Skip to content

Monitoring and Observability

A production MonkDB setup should combine:

  1. SQL-native observability (sys.*, information_schema.*)
  2. JVM and breaker telemetry (JMX)
  3. Time-series dashboards and alerts (Prometheus + Grafana)

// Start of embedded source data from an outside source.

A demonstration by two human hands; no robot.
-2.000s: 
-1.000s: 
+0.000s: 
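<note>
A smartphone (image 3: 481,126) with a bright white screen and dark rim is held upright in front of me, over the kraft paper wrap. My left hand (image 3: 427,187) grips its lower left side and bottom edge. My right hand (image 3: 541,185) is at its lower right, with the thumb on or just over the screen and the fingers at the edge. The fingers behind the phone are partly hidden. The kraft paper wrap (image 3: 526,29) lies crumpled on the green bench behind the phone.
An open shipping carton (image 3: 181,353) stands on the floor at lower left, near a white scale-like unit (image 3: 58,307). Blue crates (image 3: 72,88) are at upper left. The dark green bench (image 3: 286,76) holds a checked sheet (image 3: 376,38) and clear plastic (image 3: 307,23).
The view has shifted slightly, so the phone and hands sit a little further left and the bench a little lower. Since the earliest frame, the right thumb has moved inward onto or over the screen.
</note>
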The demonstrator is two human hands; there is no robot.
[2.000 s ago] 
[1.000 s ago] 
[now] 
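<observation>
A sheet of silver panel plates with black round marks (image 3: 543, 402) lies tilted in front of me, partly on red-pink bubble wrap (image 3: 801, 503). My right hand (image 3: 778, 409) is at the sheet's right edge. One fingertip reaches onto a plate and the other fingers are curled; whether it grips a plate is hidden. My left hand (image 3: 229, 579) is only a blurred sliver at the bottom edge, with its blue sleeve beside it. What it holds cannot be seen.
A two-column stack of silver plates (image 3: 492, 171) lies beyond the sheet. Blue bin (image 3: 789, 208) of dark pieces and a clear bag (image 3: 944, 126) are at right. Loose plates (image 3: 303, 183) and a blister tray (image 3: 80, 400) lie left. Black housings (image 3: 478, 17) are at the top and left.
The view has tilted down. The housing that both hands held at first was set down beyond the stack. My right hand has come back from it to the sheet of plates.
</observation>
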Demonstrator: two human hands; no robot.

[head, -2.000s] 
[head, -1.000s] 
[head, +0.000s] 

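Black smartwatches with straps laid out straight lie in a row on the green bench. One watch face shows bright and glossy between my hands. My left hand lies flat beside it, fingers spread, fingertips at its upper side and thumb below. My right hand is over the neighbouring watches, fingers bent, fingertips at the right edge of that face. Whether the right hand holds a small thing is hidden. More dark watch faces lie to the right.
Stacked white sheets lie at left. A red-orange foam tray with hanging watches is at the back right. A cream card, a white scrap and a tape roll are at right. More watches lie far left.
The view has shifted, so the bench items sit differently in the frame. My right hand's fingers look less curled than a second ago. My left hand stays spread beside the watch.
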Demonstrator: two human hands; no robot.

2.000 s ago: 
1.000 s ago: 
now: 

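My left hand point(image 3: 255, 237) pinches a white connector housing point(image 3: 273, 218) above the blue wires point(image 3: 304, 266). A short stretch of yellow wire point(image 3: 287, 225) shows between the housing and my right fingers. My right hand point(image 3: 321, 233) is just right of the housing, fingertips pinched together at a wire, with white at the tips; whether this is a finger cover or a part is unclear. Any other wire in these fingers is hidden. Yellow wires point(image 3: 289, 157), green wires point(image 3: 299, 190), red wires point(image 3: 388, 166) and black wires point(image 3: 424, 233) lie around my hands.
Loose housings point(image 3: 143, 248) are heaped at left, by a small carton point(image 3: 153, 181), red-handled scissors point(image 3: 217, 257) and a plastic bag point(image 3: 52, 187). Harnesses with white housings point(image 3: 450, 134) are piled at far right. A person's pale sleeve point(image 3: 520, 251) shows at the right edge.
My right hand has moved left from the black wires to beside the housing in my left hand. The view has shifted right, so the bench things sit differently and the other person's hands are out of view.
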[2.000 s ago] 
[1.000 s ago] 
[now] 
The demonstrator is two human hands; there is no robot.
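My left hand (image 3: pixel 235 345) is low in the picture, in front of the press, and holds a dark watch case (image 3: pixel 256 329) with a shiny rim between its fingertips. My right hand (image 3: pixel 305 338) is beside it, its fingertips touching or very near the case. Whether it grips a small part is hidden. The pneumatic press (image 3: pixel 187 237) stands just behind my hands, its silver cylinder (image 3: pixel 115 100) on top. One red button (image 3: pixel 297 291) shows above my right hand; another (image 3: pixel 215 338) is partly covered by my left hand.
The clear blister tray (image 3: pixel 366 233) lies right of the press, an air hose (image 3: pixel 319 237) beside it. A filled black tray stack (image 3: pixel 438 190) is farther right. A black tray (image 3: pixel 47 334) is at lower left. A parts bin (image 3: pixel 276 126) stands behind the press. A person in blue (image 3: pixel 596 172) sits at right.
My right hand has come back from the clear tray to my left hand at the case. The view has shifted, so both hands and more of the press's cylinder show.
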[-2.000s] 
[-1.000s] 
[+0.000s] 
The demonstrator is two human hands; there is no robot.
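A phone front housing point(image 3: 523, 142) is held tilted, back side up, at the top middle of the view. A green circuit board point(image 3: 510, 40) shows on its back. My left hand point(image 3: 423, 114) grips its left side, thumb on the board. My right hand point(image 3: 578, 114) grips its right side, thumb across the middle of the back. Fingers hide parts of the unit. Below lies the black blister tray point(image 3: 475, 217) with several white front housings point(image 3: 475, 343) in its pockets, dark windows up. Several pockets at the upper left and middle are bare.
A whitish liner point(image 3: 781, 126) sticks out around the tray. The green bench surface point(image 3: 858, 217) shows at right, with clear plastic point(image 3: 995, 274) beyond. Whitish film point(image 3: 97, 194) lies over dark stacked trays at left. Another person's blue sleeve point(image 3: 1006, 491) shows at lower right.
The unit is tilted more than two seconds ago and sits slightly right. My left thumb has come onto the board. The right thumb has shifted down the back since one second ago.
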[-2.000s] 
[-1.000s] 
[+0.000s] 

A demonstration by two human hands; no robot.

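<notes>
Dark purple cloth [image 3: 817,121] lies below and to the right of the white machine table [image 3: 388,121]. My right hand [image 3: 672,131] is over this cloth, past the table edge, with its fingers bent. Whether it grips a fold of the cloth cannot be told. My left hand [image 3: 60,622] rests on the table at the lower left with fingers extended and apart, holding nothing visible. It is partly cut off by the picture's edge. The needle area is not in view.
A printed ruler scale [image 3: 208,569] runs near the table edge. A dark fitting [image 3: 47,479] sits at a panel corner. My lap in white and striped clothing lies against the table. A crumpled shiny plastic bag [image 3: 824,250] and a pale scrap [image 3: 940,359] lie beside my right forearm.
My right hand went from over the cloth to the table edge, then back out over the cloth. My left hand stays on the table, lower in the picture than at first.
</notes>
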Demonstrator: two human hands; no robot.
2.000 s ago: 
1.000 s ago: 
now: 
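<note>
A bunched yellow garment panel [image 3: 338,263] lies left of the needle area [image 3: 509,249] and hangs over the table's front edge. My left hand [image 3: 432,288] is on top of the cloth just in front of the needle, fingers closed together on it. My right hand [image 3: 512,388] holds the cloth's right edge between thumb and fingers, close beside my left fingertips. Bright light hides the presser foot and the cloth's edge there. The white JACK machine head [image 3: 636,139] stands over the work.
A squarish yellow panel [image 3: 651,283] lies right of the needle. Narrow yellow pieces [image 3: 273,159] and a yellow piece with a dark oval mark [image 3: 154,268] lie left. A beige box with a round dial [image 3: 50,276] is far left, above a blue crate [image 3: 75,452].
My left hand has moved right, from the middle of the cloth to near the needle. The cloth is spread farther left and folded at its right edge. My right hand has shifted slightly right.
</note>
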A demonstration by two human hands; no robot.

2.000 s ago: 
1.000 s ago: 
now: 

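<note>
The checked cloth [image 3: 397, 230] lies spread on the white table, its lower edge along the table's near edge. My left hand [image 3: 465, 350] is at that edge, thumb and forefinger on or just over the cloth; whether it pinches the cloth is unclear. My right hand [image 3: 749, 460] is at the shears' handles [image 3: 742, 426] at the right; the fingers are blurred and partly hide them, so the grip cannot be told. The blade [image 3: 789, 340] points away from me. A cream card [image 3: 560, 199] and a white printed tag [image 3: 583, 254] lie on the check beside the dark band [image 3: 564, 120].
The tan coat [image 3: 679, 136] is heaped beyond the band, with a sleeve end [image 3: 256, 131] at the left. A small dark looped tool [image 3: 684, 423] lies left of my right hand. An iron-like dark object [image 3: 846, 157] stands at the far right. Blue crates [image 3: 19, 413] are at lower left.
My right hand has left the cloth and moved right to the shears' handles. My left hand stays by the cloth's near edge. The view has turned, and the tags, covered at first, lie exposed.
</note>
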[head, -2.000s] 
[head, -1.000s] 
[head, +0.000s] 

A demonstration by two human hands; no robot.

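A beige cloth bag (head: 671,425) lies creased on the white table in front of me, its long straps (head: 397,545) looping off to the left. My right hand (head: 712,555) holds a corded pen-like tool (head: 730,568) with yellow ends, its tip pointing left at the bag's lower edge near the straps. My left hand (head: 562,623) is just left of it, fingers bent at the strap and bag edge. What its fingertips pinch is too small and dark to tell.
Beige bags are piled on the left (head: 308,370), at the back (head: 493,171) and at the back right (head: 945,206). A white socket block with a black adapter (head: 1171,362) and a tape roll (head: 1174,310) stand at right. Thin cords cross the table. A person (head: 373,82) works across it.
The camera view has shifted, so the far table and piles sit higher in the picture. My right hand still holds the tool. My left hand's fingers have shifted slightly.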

Layer 1: SQL-native observability

Health status

SELECT description, severity
FROM sys.checks
WHERE NOT passed
ORDER BY severity DESC;

Active workload

SELECT id, stmt, started FROM sys.jobs;

SELECT node['name'], job_id, name, used_bytes, started
FROM sys.operations
ORDER BY used_bytes DESC;

Node pressure

SELECT name,
       load['1'] AS load_1m,
       mem['used_percent'] AS mem_used_pct,
       heap['used'] AS heap_used,
       fs['total'],
       fs['used']
FROM sys.nodes
ORDER BY name;

Shard state

SELECT table_name, id, routing_state, state,
       recovery['stage'], recovery['size']['percent']
FROM sys.shards
ORDER BY table_name, id;

Layer 2: JMX instrumentation

Track at minimum:

  • JVM heap/non-heap usage
  • GC pause and throughput
  • thread pools
  • circuit breaker utilization/trips
  • request/operation latency trends

Layer 3: Prometheus + Grafana

Recommended pipeline:

  1. JMX exporter sidecar/agent per node.
  2. Prometheus scrape targets for MonkDB nodes.
  3. Grafana dashboards with SLO-focused panels.

Recommended dashboards:

  • Cluster health and node pressure
  • Query throughput, p95/p99 latency
  • Breaker headroom/trip rates
  • Shard relocation/recovery activity
  • Governance/audit/lineage sink metrics

Governance and sink metrics

When enabled:

SELECT * FROM sys.policy_audit_sink_metrics LIMIT 1;
SELECT * FROM sys.governance_contract_metrics LIMIT 1;
SELECT * FROM sys.lineage_sink_metrics LIMIT 1;

Alerting baselines

  • Sustained high heap usage
  • Breaker trip rate increase
  • Growing queue depth in sink metrics
  • Relocation stuck/slow recovery
  • High ratio of failed queries